▶ _Task brief_
Exclude images, then output the remaining data verbatim.

▶ _Provided information_

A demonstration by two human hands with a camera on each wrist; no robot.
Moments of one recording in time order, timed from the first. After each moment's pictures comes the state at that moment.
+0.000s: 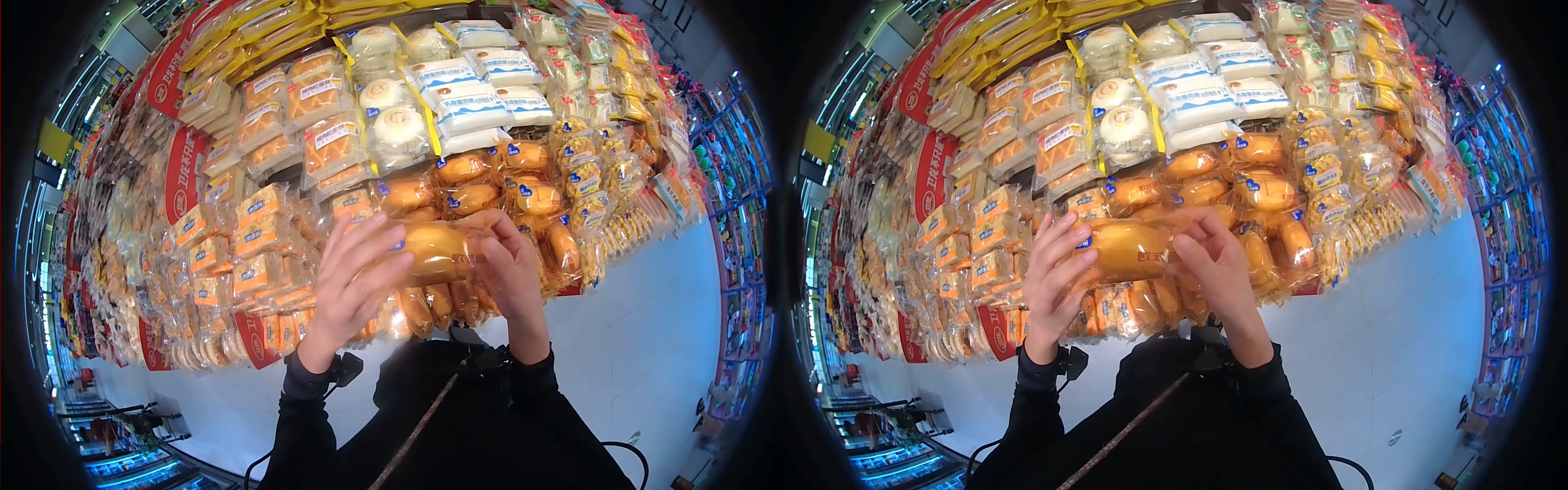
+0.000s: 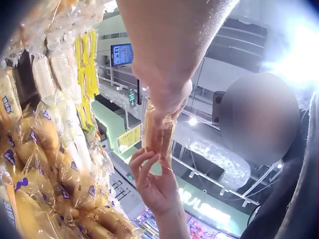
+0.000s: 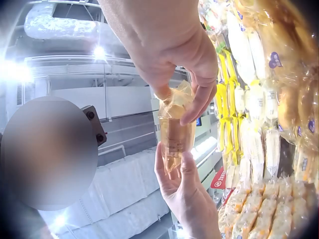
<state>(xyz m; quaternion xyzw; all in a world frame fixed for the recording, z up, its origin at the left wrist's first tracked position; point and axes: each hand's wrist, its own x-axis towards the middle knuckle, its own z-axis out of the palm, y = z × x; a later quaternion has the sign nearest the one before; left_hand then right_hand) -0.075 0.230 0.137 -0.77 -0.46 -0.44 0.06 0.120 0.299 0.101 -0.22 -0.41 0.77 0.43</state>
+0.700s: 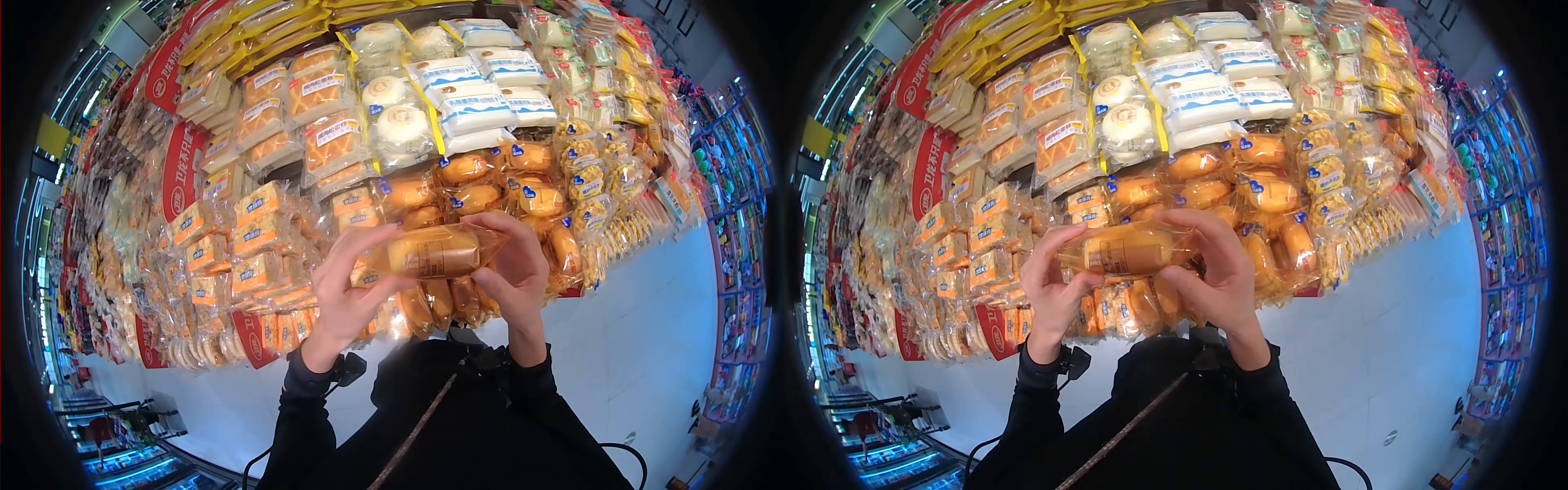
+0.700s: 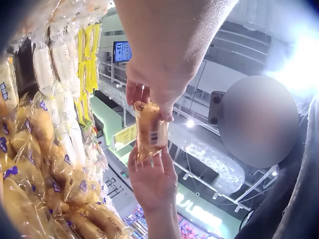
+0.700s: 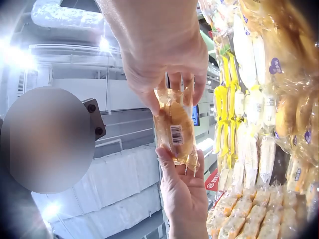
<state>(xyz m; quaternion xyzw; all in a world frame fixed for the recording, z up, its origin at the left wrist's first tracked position) -0.068 0.233 0.133 -0.64 -0.50 -0.57 -0.12 0.115 0.300 0.113 -0.12 -0.60 0.58 0.53</state>
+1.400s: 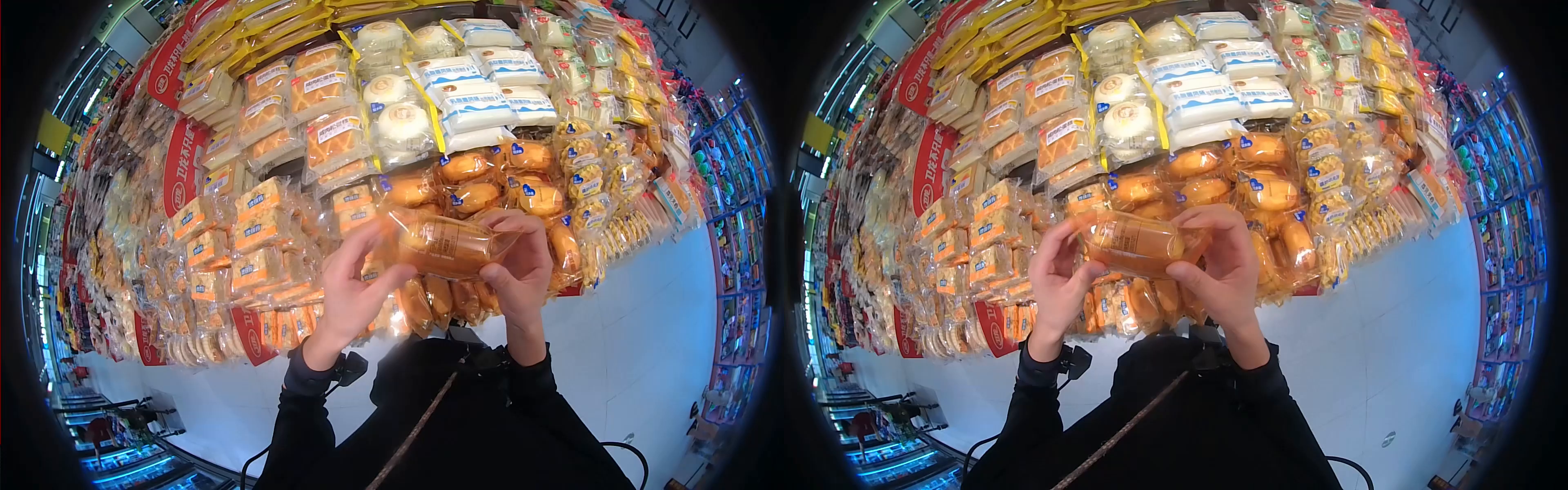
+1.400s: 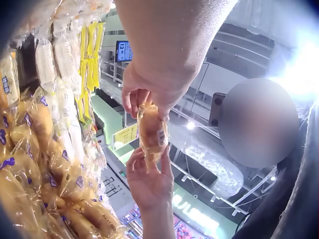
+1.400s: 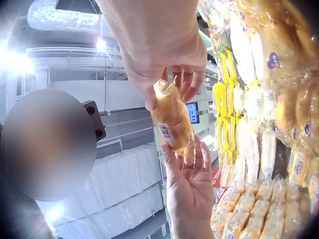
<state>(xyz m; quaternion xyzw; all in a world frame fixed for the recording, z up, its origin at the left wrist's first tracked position) -0.063 0.228 0.123 -0.54 -0.48 -0.60 -0.33 0.116 0.298 0.104 -0.13 -0.55 0.59 0.57</state>
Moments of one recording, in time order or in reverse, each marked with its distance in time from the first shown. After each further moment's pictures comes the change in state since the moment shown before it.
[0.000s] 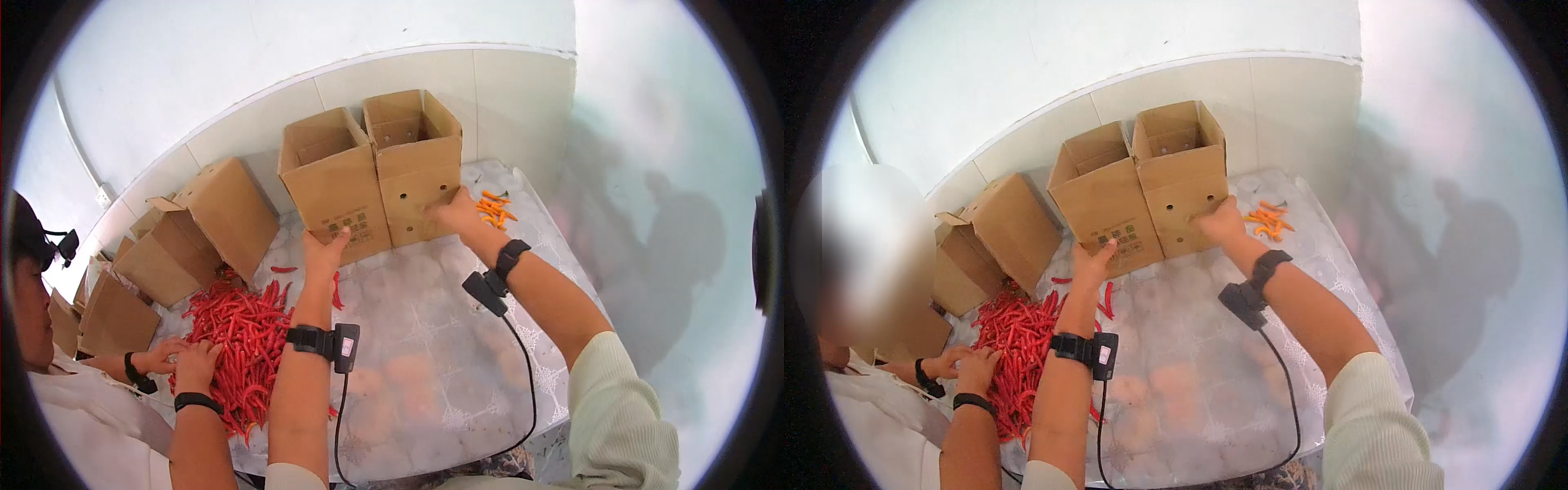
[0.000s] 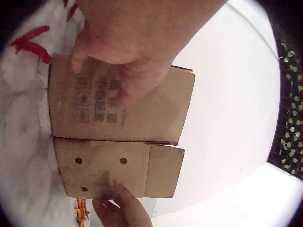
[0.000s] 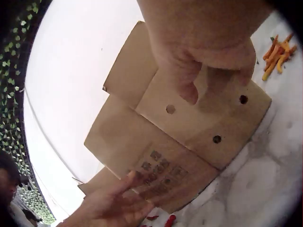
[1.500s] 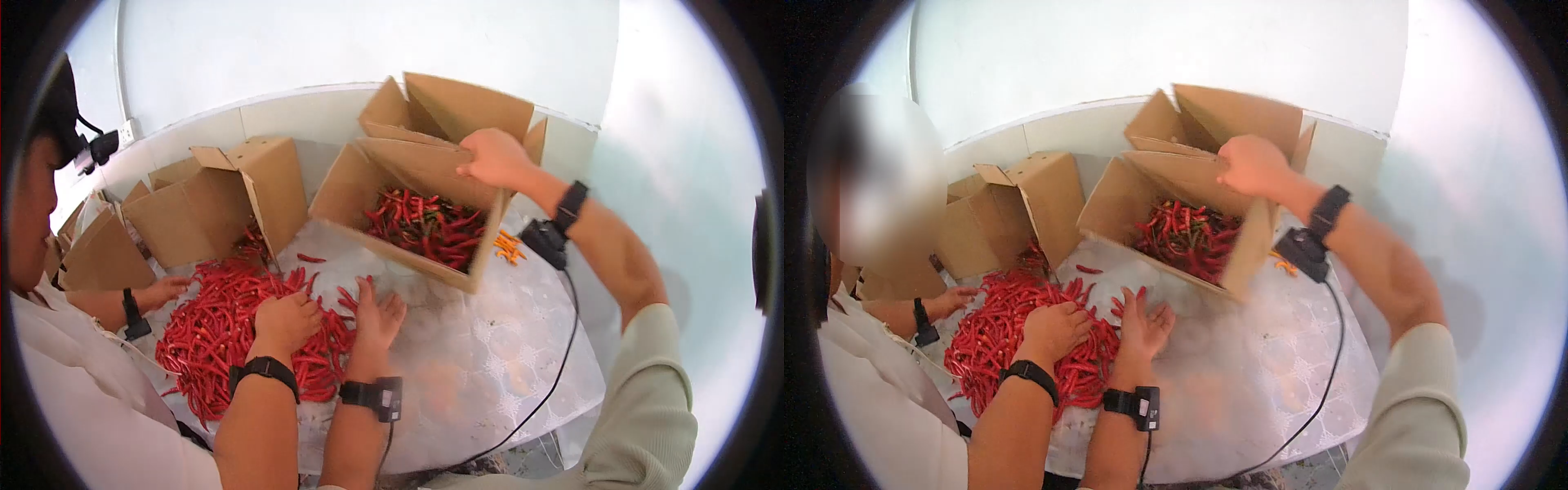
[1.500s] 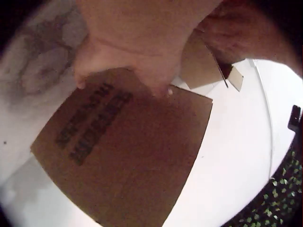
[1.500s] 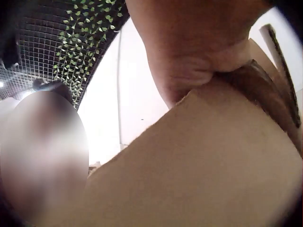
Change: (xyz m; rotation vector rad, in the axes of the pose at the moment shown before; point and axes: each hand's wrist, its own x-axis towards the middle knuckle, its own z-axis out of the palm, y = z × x) left_hand -0.124 -0.018 -0.011 -1.138 0.082 -0.700; right_hand -0.045 -0.201 -0.029 -1.004 -0.044 -0.962
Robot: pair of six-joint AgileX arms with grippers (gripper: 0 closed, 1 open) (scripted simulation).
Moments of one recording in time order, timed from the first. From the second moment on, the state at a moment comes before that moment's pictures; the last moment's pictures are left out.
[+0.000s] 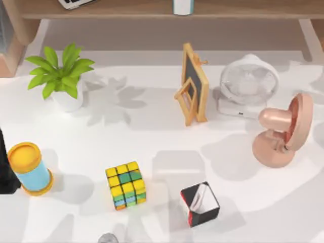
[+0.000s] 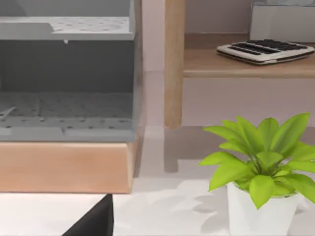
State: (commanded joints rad) left arm 0.00 0.00 0.00 0.00 0.00 0.00; right arm -0.41 2.23 1.15 1.03 -0.36 -1.45
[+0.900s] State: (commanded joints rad) left arm 0.00 0.00 0.00 0.00 0.00 0.00; right arm -0.13 0.62 0.37 0.33 -0.12 -0.46
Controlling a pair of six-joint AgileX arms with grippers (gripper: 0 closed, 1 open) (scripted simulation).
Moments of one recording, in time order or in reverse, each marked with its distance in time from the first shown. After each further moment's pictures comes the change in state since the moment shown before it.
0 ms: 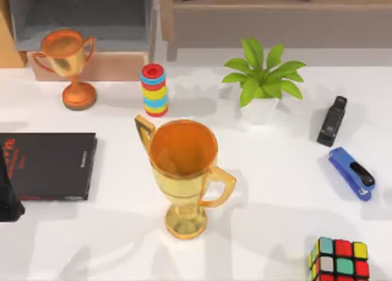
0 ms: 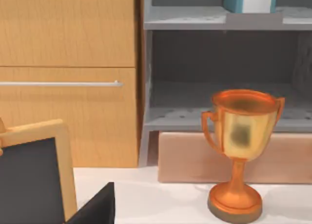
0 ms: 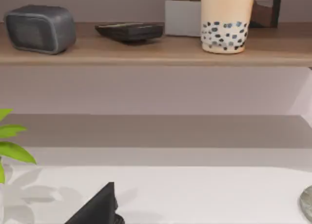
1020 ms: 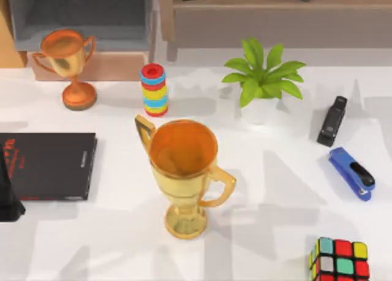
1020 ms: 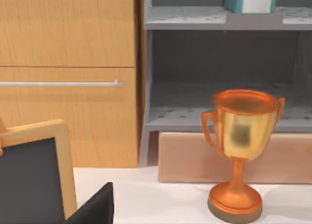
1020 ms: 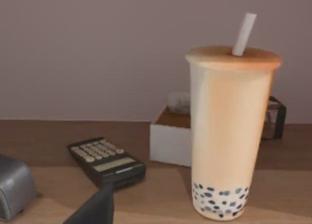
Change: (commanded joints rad) left arm 0.000 0.000 0.000 0.000 0.000 0.000; right arm -0.088 1.080 0.608 0.504 -0.070 0.004
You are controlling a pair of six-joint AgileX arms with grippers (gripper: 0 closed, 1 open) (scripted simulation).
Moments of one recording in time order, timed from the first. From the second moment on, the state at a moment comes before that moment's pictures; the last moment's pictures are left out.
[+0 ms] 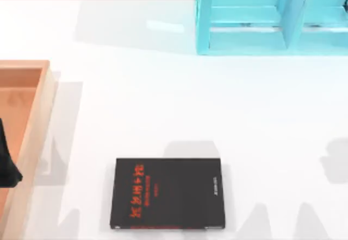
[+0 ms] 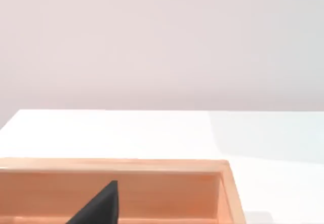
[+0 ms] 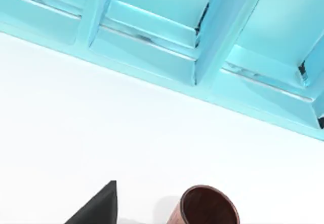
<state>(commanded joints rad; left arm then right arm) 0.00 0.00 0.00 0.00 0.00 0.00 -0.04 0.37 0.33 -0.27 0.01 -0.37</state>
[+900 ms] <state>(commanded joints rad) 0.00 0.00 0.00 0.00 0.00 0.00 -0.17 1.59 1.35 -1.14 0.01 -1.53</state>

▶ _Problem solution_
A demonstration by two human hands with a camera on each wrist; no robot.
Moments of one recording in time order, timed from the first. After each moment's pictures comes the state at that moment.
+0.000s: 
+0.000s: 
+0.000s: 
<state>(xyz m; quaternion xyzw; all in a world frame fixed for the recording, z up, its origin at the left wrist's first tracked position; point and axes: each hand's wrist, its own x-axis towards the middle knuckle, its own z-axis out of the palm, y = z × x; a later quaternion has the sign nearest the one before; left_hand then right_hand) -0.075 0.230 0.137 -0.77 -0.46 -0.44 0.06 0.120 0.299 0.101 -0.22 -0.41 0.77 0.43</state>
+0.700s: 
+0.700s: 
+0.700s: 
<state>(xyz m; quaternion xyzw; all in a world frame fixed for the recording, z up, its origin at the left wrist's first tracked position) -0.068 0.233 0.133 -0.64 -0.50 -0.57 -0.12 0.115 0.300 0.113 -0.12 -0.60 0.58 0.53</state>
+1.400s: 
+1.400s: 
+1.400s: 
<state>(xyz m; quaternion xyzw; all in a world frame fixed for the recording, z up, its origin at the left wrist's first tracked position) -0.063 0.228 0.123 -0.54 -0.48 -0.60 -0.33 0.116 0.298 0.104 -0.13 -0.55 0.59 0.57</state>
Moments of one recording, in time order or in reverse, each marked with its distance in time from the first shown. After each further moment's pictures comes the change in state since the moment shown before it.
[0.000s] 
[0.000s] 
[0.000s] 
[1.500s] 
[1.500s] 
[1.500s] 
Change: (xyz m; rotation vector rad, in the axes of the pose at the moment shown before; point and axes: each hand's wrist, its own x-axis towards the middle knuckle, its own z-axis out of the palm, y = z × x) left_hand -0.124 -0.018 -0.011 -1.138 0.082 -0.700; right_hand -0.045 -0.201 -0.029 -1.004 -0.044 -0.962
Robot: pair of six-joint AgileX arms with grippers (gripper: 0 closed, 1 open) (scripted simulation).
Moments of one recording in time order, timed from the first. From the second moment on, the state at a moment comes before that moment's pictures; the last moment's pictures are left out.
[+0.000s] 
[+0.000s] 
State: (commanded joints rad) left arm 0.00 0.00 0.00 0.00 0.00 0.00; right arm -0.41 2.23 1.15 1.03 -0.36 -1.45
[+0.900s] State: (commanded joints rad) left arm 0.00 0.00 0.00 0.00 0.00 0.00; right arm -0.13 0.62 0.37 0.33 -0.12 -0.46
Controlling a pair of six-joint AgileX arms with grippers (gripper: 0 closed, 1 open) (scripted simulation).
Moments of one recording, in time order or in reverse, each marked with its distance in time from the first shown. After each further moment's pictures comes the change in state since the moment shown before it.
0 ms: 
0 ms: 
0 ms: 
1020 ms: 
1020 ms: 
1020 ms: 
Change: (commanded joints rad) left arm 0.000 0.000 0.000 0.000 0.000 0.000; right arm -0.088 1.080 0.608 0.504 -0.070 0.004
You are controlling a pair of six-joint AgileX arms with grippers (gripper: 0 closed, 1 open) (scripted simulation).
Moments of one recording in time order, timed from the first. From the second moment on, the state at a moment comes before that moment's pictures; the last moment's pictures are left out.
[+0 ms] 
[+0 ms] 
[+0 ms] 
<state>(commanded joints rad; left arm then right arm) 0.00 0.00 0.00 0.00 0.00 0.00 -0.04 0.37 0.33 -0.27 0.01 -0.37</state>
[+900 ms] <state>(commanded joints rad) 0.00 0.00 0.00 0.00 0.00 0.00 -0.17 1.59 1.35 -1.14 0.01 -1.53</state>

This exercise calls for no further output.